First pentagonal 2D material unveiled

By exfoliating bulk crystals of palladium(IV) selenide, chemists have prepared the first ever pentagonal 2D material. Palladium and selenium atoms form a Cairo pentagonal tiling pattern, an unusual arrangement that gives the new material interesting electronic properties, similar to other non-symmetrical 2D materials like phosphorene.

Kai Xiao from Oak Ridge National Laboratory in Tennessee, US, explains that his group was attracted by palladium diselenide’s ‘unique puckered pentagonal building blocks, unsimilar to current 2D materials’.

Xiao’s team first built bulk crystals by melting stoichiometric amounts of palladium and selenium in a furnace. Then, as with the preparation of graphene sheets, they used micromechanical exfoliation to obtain the thin layers of palladium selenide. They used atomic-resolution scanning transmission electron microscopy (AR-STEM) to visualise the unique pentagonal tiling.
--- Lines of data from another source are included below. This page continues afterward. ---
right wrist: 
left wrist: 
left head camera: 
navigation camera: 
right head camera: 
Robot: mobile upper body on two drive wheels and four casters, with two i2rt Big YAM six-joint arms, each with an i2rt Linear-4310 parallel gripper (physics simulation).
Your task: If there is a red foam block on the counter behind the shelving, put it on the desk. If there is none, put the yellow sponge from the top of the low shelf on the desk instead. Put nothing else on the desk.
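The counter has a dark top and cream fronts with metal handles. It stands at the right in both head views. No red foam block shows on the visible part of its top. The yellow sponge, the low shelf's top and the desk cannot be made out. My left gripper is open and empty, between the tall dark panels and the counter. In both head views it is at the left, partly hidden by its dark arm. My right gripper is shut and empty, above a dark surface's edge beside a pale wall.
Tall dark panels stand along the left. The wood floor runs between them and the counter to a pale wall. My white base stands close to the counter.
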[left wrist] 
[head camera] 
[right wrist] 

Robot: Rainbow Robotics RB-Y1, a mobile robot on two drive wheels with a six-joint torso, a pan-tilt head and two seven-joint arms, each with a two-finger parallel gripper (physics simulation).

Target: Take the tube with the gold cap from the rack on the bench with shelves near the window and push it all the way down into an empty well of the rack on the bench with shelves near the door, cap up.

To measure the band gap of this new semiconductor, Xiao and colleagues performed both micro-absorption optical spectroscopy and DFT computational calculations. Experiments showed the band gap can be tuned from 0 eV for bulk PdSe₂ to 1.3 eV for the monolayers. This indicates it is an ‘excellent semiconductor which can absorb light for electronic and optoelectronic devices, such as transistors, solar cells, [or] photodetectors’, Xiao explains. Alessandro Molle, an expert on 2D-xenes in the National Research Council of Italy, agrees. ‘Being not far from silicon, the band gap of 1.3 eV is satisfactory for electronic applications where two logic states must be sharply discriminated, namely digital devices or logic switches,’ he says, adding that further studies ‘should make clear what is the real benefits against other ultra-thin or 2D competitor’.

Antonio Helio Castro-Neto, director of the Centre for Advanced 2D Materials at the University of Singapore, explains that palladium diselenide’s band gap is ‘very attractive for electro-optical applications, but this is not unique’. He highlights the true importance of this discovery relies on ‘the stability of this material in air, something that many 2D semiconductors don’t show’.

Molle points out the exceptionality of the pentagonal arrangement in PdSe₂. ‘So far, no evidence of a pentagonal arrangement has been clearly stated since now, he says. Xiao agrees Cairo tiling patterns are scarce in nature. ‘I only found them in [columnar basalt formations] like the Giant’s Causeway in [Northern] Ireland,’ he says. These unusual structures ‘may pave the way to a new structural fashion of emerging 2D materials and may have important implication on the chemistry to play with in the synthetic stage,’ Molle says. ‘More is yet to come on the scalability of PdSe₂ production, but I’d say [it will] foster intense research.’